▶ **Work instructions**
Identify each line in the records below that contains the word "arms", and copy it.

▶ **Source data**
——————

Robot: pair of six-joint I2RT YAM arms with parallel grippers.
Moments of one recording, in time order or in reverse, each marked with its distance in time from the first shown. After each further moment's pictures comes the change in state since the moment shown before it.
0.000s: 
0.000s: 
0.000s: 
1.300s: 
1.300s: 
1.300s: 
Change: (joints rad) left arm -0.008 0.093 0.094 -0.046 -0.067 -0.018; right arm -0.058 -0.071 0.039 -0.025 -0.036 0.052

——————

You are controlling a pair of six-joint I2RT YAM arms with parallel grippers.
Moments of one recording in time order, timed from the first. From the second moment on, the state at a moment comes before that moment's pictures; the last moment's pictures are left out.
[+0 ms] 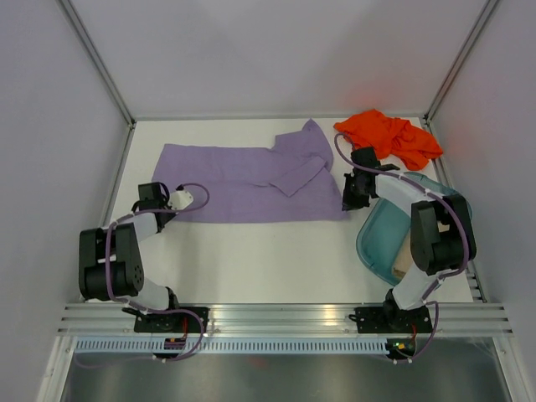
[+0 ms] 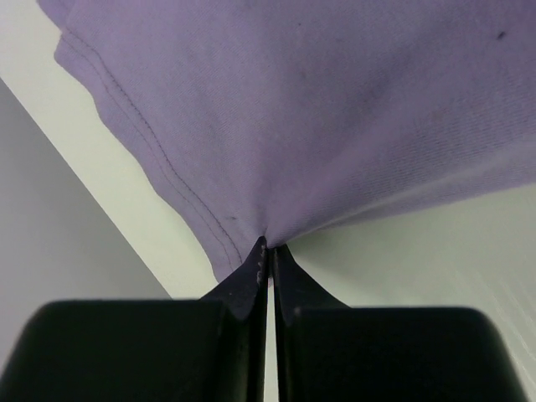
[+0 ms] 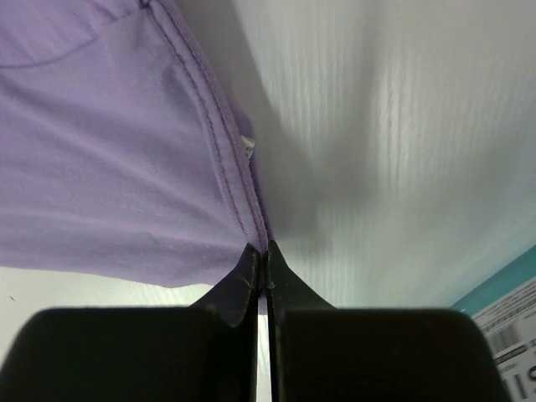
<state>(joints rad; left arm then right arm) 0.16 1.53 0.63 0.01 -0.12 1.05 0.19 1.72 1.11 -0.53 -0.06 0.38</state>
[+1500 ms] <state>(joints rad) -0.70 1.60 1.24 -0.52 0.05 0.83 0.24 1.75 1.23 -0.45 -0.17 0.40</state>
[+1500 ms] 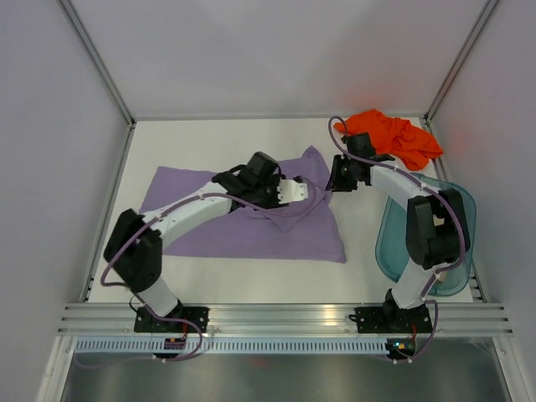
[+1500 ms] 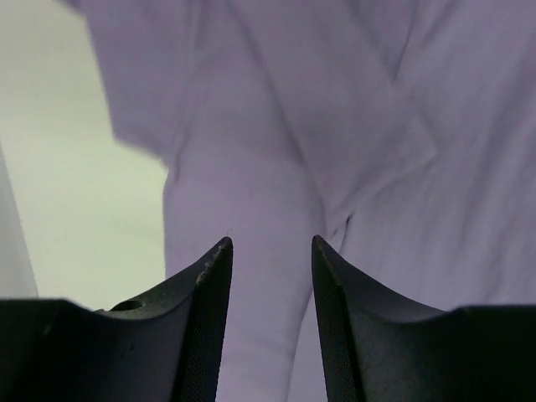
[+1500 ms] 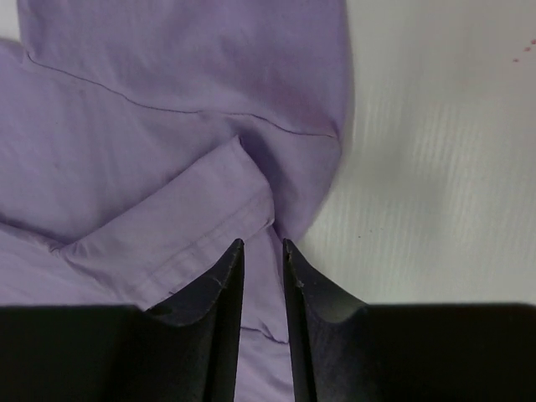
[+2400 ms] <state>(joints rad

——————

▶ **Response**
Robot: pair of six-joint I2RT YAM arms with parallel grippers.
You are controlling a pair of six-joint I2RT YAM arms with parallel grippers.

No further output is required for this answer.